How Training Goal Changes Your Target Weight
The weight you “should” press also depends on what you’re training for. If your goal is building raw strength, you want to work in the 1 to 5 rep range at 80 to 100% of your max. For muscle growth (hypertrophy), the sweet spot is 8 to 12 reps at 60 to 80% of your max. These produce meaningfully different training weights.
A man whose one-rep max is an 80-lb dumbbell would train with 65 to 75 lb dumbbells for strength (sets of 3 to 5) or 50 to 65 lb dumbbells for muscle size (sets of 8 to 12). Both are “correct” weights. If you’ve been pressing 50s for sets of 10 and wondering if that’s enough, compare 50 to your estimated one-rep max. If it falls in that 60 to 80% range, you’re in productive territory for building muscle.

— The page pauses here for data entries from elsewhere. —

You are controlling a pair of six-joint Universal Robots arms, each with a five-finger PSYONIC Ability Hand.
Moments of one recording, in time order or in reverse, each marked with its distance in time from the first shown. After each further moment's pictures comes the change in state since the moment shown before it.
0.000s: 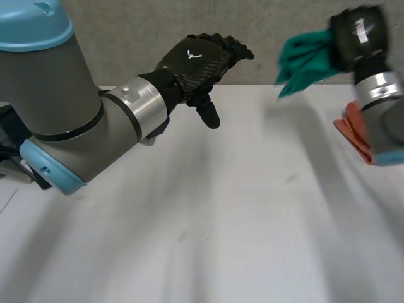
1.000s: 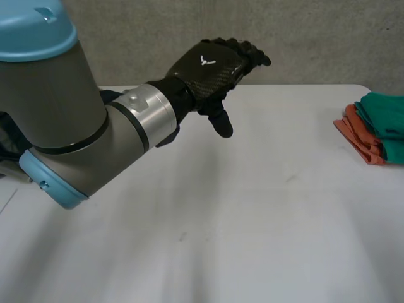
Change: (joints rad) left arm -0.044 0.039 -0.046 0.013 0.010 -0.013; right arm -0.487 -0.050 -0.113 0.339 0.050 -0.215; left_hand 0.000 0.000 0.000 0.000 0.000; right_hand -0.824 -0.944 -0.961 -0.986 -0.892
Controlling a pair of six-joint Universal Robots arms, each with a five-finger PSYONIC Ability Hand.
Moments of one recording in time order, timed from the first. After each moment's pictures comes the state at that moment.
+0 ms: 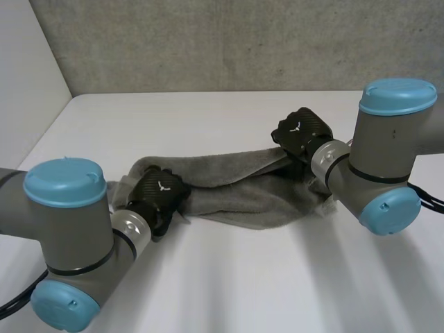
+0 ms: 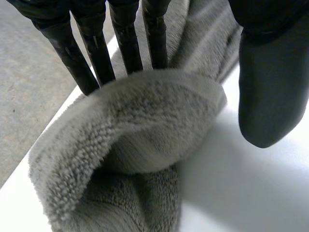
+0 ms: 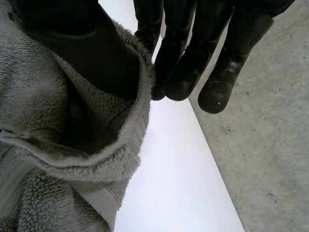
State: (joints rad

Progressing With Dumbbells Is Slower
One frustration specific to dumbbell pressing is that weight jumps are large compared to barbells. Most gyms stock dumbbells in 5-lb increments, which means going from 40s to 45s is a 12.5% jump. On a barbell, you can add 2.5-lb plates to each side for a 5-lb total increase, a much gentler 2 to 3% jump. Some gyms carry half-weight increments (like 42.5 lbs), but this varies widely and many facilities skip them entirely.

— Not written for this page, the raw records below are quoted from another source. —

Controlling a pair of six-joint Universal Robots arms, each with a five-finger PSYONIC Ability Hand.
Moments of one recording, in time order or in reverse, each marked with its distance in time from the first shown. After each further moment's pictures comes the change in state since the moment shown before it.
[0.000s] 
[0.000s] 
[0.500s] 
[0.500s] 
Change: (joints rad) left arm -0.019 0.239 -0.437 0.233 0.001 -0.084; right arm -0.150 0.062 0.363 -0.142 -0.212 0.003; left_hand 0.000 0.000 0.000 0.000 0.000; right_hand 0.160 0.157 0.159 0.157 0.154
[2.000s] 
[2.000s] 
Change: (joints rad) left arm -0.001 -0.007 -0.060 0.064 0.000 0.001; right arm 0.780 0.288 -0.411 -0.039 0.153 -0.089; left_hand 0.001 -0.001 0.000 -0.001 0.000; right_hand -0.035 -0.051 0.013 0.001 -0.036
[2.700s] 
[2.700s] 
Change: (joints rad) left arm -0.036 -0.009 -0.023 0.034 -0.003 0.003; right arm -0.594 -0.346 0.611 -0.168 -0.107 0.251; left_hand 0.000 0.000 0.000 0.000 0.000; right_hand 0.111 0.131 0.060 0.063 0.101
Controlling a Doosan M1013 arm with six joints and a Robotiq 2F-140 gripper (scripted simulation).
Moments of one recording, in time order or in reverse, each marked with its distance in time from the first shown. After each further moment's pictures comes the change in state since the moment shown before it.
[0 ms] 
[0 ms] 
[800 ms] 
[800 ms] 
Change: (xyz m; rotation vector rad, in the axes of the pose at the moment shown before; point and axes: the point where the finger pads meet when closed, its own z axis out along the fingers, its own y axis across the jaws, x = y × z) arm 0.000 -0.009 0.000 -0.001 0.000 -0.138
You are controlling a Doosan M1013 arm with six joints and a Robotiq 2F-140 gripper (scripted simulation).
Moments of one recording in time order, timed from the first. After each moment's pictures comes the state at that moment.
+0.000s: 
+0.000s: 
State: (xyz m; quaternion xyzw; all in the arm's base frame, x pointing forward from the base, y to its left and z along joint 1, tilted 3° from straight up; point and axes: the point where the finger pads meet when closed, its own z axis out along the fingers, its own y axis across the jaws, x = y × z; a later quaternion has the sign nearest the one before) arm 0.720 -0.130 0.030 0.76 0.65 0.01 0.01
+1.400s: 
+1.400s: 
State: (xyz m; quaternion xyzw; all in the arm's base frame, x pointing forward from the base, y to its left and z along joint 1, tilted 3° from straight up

This matters because linear progression, adding weight every week or two, stalls faster with dumbbells. When 40s feel easy but 45s are a grind, you have two practical options. First, add reps at the current weight before moving up. If you can press 40s for 12 clean reps across all your sets, you’re likely ready for 45s at 8 reps. Second, slow down the lowering phase of each rep to increase time under tension without changing the weight. Both strategies bridge the gap between dumbbell increments effectively.
Where Most People Actually Fall
Strength standards can make you feel behind if you compare yourself to advanced numbers. The reality is that most people in a typical gym are somewhere between novice and intermediate. A man pressing 50 to 60 lb dumbbells for working sets and a woman pressing 20 to 30 lb dumbbells for working sets are both well within normal range for someone who’s been training consistently for six months to a year.
If you’re significantly below the beginner numbers for your body weight, that’s not a reason to worry. It just means you’re early in the process. Beginners typically see the fastest strength gains of their lifting career. Adding 5 lbs to your dumbbell press every two to four weeks is realistic in the first six months, and those gains compound quickly. Someone starting with 20-lb dumbbells can realistically reach 40s within that window if they train consistently two to three times per week and eat enough protein to support recovery.
After the beginner phase, progress slows to perhaps 5 lbs every one to two months, and advanced lifters may fight for 5 lbs over an entire year. Where you are on that curve determines what “should” looks like for you right now.